# THE PROBLEM:
Return all of the data exactly as written, without the pictures.

--- START ---

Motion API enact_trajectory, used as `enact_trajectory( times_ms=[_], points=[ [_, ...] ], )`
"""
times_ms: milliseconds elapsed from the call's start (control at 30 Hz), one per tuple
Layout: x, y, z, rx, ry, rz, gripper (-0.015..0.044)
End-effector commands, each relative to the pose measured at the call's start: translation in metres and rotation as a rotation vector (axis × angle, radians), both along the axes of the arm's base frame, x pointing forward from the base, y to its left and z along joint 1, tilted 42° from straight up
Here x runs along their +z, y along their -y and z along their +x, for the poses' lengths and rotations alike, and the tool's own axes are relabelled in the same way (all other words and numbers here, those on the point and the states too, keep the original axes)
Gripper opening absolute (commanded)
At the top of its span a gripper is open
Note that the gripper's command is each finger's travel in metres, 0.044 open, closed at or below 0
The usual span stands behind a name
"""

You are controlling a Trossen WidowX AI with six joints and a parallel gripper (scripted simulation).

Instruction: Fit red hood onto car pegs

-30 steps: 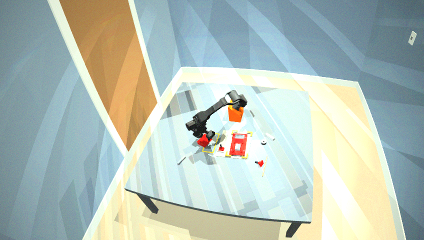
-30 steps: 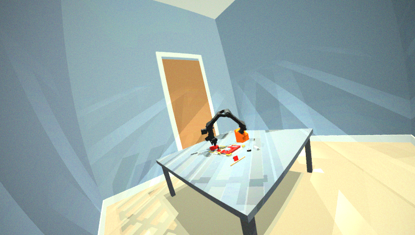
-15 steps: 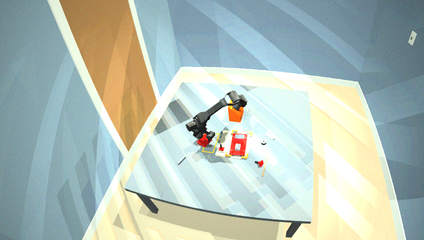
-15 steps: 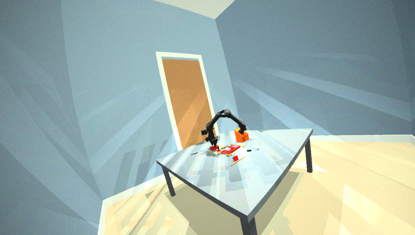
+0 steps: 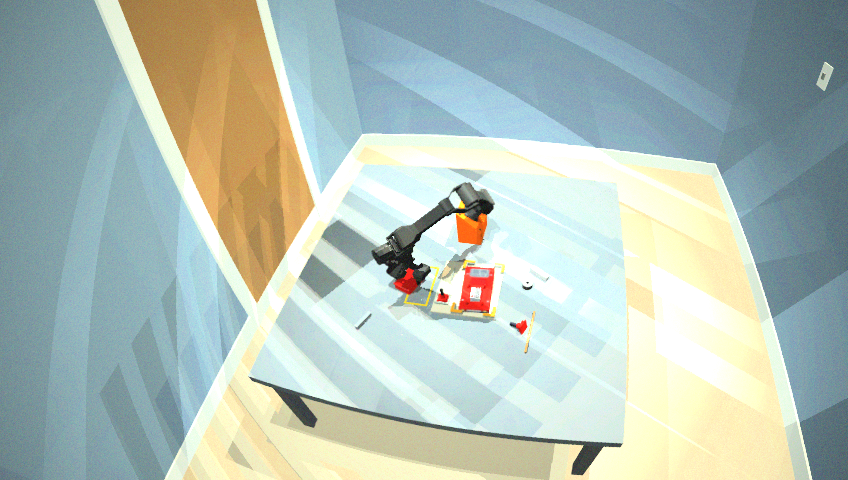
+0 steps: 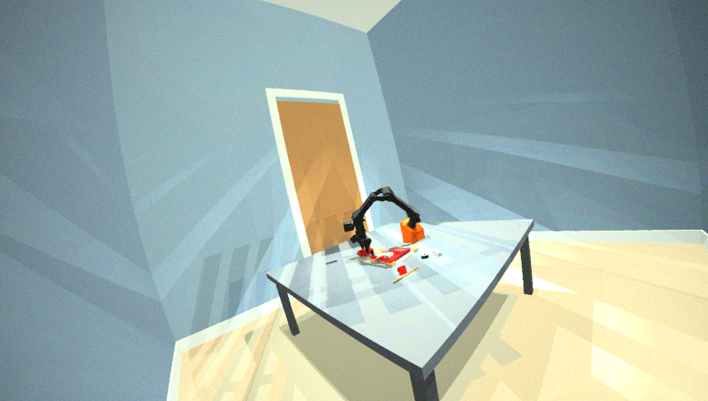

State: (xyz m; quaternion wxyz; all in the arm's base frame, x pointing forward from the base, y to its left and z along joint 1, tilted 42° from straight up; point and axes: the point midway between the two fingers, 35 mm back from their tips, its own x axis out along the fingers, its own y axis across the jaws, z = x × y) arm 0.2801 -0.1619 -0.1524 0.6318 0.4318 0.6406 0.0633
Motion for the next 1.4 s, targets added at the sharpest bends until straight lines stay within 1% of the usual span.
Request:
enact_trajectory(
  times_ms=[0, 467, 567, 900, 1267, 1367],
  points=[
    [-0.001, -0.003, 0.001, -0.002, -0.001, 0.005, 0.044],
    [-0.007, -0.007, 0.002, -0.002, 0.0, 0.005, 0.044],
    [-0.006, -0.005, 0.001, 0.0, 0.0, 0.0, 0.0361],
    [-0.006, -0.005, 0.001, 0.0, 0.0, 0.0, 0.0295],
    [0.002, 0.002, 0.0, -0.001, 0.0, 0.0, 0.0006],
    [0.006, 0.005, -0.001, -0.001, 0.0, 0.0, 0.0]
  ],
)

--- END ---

# TASK RESULT:
Motion API enact_trajectory, used as `enact_trajectory( times_ms=[_], points=[ [_, ...] ], )`
"""
times_ms: milliseconds elapsed from the call's start (control at 30 Hz), one per tuple
Layout: x, y, z, rx, ry, rz, gripper (-0.015..0.044)
End-effector commands, each relative to the pose measured at the call's start: translation in metres and rotation as a rotation vector (axis × angle, radians), both along the axes of the arm's base frame, x pointing forward from the base, y to its left and z along joint 1, tilted 42° from straight up
Here x runs along their +z, y along their -y and z along their +x, for the poses' lengths and rotations alike, and the tool's own axes are relabelled in the same way (all other words and numbers here, those on the point and the states too, keep the original axes)
Gripper opening absolute (commanded)
At the top of its span a gripper is open
Note that the gripper's command is each finger's travel in metres, 0.044 open, closed at or below 0
The usual span stands behind a name
"""

You are controlling a Trossen WidowX AI with six joints and a parallel gripper (scripted simulation).

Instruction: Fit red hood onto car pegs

-30 steps: 
-30 steps: 
-15 steps: 
-15 steps: 
+0 steps: 
+0 steps: 

State: (xyz m; quaternion wxyz; all in the arm's base frame, x pointing forward from the base, y to its left and z along joint 1, tilted 42° from straight up; point and axes: the point midway between the two fingers, 35 mm back from their tips, its own x axis out along the fingers, its own y axis across the jaws, z = x × y) arm 0.2801 -0.1619 -0.1524 0.6318 0.4318 0.6406 0.0633
Motion for the next 1.4 s, targets added at the sharpest bends until straight lines stay within 1% of the usual span.
Request:
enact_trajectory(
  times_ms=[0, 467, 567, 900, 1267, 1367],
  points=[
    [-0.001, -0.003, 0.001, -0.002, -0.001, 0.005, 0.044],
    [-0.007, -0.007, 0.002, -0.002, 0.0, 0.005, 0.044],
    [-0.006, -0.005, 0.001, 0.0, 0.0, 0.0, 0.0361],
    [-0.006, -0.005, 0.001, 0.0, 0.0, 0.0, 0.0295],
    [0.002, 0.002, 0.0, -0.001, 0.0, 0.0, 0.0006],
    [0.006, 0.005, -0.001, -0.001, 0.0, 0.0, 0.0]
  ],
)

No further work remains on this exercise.